When the agent learns something — a correction, a user preference, an insight — store it with an embedding. Use vector8() to convert a JSON float array into an int8-quantized vector:
INSERT INTO memories (id, content, embedding, category, created_at, source_task)
VALUES (?, ?, vector8(?), ?, ?, ?);
The parameter for vector8() is a JSON-stringified float array (e.g. 384 dimensions from a model like all-MiniLM-L6-v2). Turso handles the quantization internally:
db.prepare(`
  INSERT INTO memories (id, content, embedding, category, created_at)
  VALUES (?, ?, vector8(?), ?, ?)
`).run(id, content, JSON.stringify(Array.from(embedding)), "correction", Date.now());

Retrieving relevant memories

When a new task starts, find the most relevant memories using Turso’s vector_distance_cos() function:
SELECT id, content, category, created_at, retrieval_count,
       vector_distance_cos(embedding, vector8(?)) AS distance
FROM memories
WHERE embedding IS NOT NULL
ORDER BY distance ASC
LIMIT ?;
vector_distance_cos() returns cosine distance (0 = identical, 2 = opposite).
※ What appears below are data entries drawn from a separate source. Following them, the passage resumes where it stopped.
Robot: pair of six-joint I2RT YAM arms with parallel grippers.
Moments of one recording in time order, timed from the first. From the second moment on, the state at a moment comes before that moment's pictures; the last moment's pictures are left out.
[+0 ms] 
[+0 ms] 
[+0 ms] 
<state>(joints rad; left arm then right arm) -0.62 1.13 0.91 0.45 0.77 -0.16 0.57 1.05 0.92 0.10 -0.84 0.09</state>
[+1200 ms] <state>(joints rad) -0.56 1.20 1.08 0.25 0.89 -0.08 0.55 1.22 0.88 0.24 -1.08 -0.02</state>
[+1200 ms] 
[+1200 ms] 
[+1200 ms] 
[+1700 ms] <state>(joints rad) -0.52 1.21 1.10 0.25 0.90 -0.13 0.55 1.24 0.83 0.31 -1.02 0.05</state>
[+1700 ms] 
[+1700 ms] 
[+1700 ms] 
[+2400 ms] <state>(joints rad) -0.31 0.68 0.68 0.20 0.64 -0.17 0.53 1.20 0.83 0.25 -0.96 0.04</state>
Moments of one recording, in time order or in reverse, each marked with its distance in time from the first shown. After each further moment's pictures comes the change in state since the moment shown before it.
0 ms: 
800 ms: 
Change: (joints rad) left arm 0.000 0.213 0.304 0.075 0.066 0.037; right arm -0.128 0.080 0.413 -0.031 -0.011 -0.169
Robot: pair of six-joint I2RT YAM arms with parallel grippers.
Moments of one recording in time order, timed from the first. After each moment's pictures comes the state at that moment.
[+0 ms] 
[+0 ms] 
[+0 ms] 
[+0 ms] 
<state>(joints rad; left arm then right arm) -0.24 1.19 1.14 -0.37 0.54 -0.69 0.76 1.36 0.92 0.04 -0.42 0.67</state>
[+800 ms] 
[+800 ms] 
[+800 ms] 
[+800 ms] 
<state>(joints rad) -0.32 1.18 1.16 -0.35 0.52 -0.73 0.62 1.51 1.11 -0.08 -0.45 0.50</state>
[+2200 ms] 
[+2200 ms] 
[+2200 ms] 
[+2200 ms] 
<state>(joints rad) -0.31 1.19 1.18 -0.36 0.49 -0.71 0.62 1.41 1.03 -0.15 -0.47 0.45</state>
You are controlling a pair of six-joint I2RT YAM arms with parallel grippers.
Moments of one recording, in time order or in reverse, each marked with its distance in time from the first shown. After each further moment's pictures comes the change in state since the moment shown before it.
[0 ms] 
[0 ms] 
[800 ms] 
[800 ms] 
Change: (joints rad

Lower is better. To convert to similarity: 1.0 - distance.
After retrieval, update the memory’s metadata:
UPDATE memories SET last_retrieved = ?, retrieval_count = retrieval_count + 1
WHERE id = ?;

Correcting wrong memories

When a memory turns out to be wrong, delete it and store a corrected version:
DELETE FROM memories WHERE id = ?;

INSERT INTO memories (id, content, embedding, category, created_at)
VALUES (?, ?, vector8(?), 'correction', ?);

Task tracking

Record tasks to understand what the agent has been working on:
-- Start a task
INSERT INTO tasks (id, description, embedding, started_at)
VALUES (?, ?, vector8(?), ?);

-- Complete a task
UPDATE tasks SET finished_at = ? WHERE id = ?;

Purging old memories

Remove memories that have been around a long time but are never retrieved:
DELETE FROM memories
WHERE retrieval_count = 0 AND created_at < ?;

Key design points

  • Vector search uses Turso’s vector8() and vector_distance_cos() for cosine similarity directly in SQL. Int8 quantization reduces storage by 75% compared to float32 with minimal impact on search quality.
  • For small per-project datasets, a full table scan with ORDER BY distance LIMIT k is fast enough without a vector index.
  • Everything runs in a single embedded database file with no external services.

Going further

The schema above is deliberately minimal. In practice you will want to experiment with strategies for keeping the memory store useful as it grows. Some ideas:
  • Weighted memories — add a weight REAL column and boost or penalize memories based on whether the agent found them useful after retrieval. Use an exponential moving average to update weights over time.
  • Time decay — multiply a recency factor into the retrieval ranking so that stale memories rank lower. For example: (1.0 - distance) * POWER(0.95, days_since_last_retrieved).
  • Garbage collection — periodically remove memories with low weight and high retrieval count (retrieved often, never useful), or memories that have never been retrieved after a threshold period.
  • Task scoring — track outcome metrics (tokens used, errors, corrections) per task and use them to compute a credit signal for the memories that were retrieved during that task.
  • Retrieval attribution — add a join table (memory_id, task_id, similarity, credit) to record exactly which memories were used in each task and how they were rated.
There is no single best approach — the right strategy depends on your agent’s workload, how often memories are created, and how aggressively you want to prune. Start simple and iterate.

Example

memelord is an MCP server and hooks system that implements this pattern with reinforcement learning and weight decay as a persistent memory layer for AI coding agents.